陈保柱小心地用手触碰炭头脖子上的项圈。
项圈上的尖刺十分锋利,用手指轻轻一碰就会被扎疼。
“那玩意儿是给山里的张三和黑瞎子准备的,没人让你去碰。” 白志勇擦着他的那把老猎枪,头也不抬。
“张三是谁?是山下村子里的人吗?” 陈保柱没听懂,以为白志勇说的是人名。
“张三就是狼,张三是猎人的行话,在山里不能直接提到动物的名字,你跟我打猎得记住啰,不然别怪我不客气。”
“这山里真有狼?” 陈保柱想起他逃进山里的第一夜,晚上他听见了狼嚎,过后还以为是自己的幻觉。

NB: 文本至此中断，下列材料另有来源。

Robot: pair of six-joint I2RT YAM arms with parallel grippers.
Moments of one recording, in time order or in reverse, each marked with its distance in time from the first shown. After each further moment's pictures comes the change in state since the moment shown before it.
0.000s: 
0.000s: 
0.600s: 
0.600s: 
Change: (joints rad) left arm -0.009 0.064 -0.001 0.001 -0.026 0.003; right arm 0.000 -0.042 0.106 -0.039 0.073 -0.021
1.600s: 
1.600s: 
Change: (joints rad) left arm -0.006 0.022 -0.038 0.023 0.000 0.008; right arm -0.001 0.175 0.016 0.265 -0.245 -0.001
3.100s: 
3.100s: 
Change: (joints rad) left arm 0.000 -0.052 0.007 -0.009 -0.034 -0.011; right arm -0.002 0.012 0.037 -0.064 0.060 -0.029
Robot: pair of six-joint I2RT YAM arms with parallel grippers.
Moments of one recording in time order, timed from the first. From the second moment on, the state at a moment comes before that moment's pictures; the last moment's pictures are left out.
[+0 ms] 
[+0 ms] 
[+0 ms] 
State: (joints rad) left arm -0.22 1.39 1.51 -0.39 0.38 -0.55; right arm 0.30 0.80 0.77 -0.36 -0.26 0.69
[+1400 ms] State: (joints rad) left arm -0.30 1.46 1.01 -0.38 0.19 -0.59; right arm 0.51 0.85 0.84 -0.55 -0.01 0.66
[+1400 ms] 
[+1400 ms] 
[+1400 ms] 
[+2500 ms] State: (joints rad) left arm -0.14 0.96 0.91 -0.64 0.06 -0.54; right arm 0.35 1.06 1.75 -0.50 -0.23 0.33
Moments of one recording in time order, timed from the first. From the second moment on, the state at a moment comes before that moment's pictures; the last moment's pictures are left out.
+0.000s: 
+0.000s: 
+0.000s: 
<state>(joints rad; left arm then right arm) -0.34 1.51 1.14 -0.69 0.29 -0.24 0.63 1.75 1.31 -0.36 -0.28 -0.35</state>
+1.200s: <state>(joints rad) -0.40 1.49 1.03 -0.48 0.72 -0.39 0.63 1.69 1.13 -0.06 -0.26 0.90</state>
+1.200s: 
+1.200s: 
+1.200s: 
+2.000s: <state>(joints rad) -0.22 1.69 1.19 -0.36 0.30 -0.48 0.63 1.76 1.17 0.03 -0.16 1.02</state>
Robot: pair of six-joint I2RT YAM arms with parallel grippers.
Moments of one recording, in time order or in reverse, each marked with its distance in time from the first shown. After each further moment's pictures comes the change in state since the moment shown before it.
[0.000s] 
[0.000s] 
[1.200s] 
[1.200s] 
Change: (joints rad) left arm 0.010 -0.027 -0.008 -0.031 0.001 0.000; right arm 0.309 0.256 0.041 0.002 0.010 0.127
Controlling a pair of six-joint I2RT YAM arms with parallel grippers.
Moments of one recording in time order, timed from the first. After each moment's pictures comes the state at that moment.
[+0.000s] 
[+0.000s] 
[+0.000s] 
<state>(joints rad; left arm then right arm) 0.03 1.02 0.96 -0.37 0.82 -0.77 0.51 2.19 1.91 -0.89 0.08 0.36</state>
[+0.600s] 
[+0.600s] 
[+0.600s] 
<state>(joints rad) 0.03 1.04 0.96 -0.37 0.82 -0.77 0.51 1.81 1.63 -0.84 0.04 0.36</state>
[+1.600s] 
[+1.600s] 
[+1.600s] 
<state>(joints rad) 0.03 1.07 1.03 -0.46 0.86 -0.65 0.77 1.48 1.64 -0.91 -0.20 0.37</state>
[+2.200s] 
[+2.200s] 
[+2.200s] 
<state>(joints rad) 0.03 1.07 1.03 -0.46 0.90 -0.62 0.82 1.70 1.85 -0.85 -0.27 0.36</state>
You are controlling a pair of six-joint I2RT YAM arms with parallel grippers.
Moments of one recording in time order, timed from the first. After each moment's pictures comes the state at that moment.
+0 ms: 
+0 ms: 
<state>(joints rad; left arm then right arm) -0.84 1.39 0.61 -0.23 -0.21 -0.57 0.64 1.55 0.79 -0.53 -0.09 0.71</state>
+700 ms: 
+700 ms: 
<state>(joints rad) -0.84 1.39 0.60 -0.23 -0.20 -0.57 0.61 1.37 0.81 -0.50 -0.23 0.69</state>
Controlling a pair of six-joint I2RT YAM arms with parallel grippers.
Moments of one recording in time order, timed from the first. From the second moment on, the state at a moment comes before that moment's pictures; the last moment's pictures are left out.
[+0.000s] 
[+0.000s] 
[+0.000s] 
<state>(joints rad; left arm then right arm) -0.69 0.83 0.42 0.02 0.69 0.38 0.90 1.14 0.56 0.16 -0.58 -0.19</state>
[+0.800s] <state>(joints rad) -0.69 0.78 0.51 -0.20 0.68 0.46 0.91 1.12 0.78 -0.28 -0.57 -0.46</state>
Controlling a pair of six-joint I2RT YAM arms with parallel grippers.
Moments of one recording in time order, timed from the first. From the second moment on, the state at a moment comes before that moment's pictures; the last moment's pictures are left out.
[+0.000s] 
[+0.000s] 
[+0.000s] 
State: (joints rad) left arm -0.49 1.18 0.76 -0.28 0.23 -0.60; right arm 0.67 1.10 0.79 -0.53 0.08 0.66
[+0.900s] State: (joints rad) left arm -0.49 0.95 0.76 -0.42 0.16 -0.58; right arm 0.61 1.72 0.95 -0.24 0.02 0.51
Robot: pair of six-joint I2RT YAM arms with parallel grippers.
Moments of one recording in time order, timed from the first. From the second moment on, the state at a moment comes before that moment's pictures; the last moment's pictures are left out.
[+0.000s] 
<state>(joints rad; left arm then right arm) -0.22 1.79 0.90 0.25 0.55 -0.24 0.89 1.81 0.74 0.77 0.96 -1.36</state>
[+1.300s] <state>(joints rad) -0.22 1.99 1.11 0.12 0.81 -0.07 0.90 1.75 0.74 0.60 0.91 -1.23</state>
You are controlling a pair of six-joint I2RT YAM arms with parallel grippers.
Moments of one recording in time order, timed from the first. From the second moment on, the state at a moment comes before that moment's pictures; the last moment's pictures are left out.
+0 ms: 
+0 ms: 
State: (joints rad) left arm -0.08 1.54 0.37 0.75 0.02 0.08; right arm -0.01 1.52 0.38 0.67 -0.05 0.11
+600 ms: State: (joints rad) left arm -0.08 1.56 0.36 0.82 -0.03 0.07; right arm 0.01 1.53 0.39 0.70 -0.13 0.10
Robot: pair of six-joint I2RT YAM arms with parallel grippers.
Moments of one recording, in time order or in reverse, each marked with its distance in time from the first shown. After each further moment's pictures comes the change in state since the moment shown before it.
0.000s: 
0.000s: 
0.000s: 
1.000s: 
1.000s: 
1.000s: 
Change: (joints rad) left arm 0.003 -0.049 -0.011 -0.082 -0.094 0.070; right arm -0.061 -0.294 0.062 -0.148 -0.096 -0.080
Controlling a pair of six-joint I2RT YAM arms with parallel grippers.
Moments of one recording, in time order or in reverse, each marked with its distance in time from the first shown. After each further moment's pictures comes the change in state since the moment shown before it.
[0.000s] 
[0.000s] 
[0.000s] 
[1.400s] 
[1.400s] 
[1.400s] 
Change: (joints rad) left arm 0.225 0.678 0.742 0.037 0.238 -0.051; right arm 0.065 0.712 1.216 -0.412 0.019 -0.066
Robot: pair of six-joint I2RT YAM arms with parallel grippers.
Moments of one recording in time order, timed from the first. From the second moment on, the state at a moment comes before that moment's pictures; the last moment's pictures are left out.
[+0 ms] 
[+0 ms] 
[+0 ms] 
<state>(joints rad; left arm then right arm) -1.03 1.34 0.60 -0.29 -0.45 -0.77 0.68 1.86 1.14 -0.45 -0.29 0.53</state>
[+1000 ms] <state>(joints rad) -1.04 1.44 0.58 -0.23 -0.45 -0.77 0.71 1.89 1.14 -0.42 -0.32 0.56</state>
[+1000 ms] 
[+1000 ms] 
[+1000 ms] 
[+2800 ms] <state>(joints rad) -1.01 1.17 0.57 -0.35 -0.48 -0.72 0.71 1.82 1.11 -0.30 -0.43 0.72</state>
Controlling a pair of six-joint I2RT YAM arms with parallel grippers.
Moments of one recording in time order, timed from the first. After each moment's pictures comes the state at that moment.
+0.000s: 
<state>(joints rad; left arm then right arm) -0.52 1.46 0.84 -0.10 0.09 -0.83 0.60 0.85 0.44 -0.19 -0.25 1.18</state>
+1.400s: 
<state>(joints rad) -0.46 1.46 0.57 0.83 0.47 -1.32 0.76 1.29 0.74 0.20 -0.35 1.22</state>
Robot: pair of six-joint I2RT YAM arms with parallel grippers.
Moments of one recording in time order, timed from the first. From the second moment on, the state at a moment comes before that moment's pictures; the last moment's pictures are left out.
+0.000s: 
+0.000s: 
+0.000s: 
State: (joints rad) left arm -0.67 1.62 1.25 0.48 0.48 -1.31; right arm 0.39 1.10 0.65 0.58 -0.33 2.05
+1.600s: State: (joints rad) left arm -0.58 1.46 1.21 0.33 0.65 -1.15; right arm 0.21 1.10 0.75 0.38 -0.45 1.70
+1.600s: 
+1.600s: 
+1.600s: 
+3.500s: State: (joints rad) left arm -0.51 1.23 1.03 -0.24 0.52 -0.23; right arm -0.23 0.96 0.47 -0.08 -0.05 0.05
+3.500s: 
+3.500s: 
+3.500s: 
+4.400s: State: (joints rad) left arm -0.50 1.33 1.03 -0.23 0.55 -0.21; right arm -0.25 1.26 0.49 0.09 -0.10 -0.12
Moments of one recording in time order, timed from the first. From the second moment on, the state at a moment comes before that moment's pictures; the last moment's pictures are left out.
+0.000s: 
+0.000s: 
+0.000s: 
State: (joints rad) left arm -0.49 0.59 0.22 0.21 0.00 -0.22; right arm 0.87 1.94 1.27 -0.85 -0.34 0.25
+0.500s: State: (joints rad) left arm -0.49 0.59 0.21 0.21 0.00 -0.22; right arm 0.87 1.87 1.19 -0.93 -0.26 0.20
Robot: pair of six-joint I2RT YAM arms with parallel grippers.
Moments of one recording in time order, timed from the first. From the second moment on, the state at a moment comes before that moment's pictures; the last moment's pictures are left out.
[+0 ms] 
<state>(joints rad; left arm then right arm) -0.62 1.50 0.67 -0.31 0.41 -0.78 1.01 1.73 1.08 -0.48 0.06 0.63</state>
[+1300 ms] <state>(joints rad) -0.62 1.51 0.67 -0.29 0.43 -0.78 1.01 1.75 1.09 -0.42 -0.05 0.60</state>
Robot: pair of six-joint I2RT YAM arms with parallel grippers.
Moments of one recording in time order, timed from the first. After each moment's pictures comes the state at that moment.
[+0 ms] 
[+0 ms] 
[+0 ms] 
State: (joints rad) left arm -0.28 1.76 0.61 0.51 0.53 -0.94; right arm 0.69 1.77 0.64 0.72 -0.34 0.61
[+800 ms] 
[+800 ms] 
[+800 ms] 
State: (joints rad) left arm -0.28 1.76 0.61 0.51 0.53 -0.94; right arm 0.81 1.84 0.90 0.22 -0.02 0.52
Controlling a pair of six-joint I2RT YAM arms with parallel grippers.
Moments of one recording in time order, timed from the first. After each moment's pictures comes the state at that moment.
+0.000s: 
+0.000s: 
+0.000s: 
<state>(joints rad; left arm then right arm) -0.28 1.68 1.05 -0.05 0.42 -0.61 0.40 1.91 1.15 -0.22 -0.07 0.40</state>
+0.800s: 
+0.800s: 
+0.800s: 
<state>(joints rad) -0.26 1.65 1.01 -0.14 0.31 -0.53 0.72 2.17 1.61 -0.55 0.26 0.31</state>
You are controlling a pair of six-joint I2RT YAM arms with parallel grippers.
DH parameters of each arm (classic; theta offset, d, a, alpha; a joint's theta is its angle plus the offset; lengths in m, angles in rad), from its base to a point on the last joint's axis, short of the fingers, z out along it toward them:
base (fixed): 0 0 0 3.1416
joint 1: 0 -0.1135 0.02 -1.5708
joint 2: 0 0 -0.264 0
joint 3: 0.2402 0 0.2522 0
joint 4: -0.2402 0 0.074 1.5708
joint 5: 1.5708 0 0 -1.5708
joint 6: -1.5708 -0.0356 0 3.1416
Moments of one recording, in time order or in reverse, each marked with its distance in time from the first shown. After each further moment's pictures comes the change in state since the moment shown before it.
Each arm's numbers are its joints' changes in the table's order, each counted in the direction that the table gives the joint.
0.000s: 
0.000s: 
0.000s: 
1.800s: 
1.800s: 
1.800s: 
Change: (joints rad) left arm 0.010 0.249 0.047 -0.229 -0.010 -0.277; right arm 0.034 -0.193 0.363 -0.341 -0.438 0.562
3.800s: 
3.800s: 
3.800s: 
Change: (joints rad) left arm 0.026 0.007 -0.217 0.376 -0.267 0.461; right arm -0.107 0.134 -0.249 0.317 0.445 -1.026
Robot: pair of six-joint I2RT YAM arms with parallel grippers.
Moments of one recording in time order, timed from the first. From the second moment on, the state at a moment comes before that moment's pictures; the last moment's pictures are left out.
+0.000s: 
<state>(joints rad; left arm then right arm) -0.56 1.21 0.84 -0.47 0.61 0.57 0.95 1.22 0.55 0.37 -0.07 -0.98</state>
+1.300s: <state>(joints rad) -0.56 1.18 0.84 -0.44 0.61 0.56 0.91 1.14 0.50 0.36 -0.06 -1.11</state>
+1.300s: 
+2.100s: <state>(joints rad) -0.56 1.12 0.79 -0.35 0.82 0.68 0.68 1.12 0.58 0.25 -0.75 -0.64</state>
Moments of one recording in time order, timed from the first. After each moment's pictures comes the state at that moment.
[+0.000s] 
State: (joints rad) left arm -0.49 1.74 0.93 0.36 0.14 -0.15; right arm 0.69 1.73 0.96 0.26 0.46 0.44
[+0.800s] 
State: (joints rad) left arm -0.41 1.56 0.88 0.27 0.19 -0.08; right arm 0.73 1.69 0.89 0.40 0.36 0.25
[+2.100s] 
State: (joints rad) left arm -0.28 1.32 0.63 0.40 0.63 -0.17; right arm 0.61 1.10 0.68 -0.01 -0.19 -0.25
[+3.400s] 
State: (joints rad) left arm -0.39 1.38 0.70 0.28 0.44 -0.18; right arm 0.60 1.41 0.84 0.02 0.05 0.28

“当然有。”白志勇擦完了枪,拿出装在小布袋子里的烟叶子,搓碎了塞在烟袋锅里,点着了火,吧嗒吧嗒的抽了两口。
一阵风吹过来,陈保柱被旱烟呛的直咳。
白志勇没理他,又抽了几口来了精神,“走吧,把扎枪拿着。”
陈保柱看到白志勇身边放着一杆枪,有点像红缨枪,同样都是有铁打的枪头,上面是锋利的两面刃,扁平的菱形。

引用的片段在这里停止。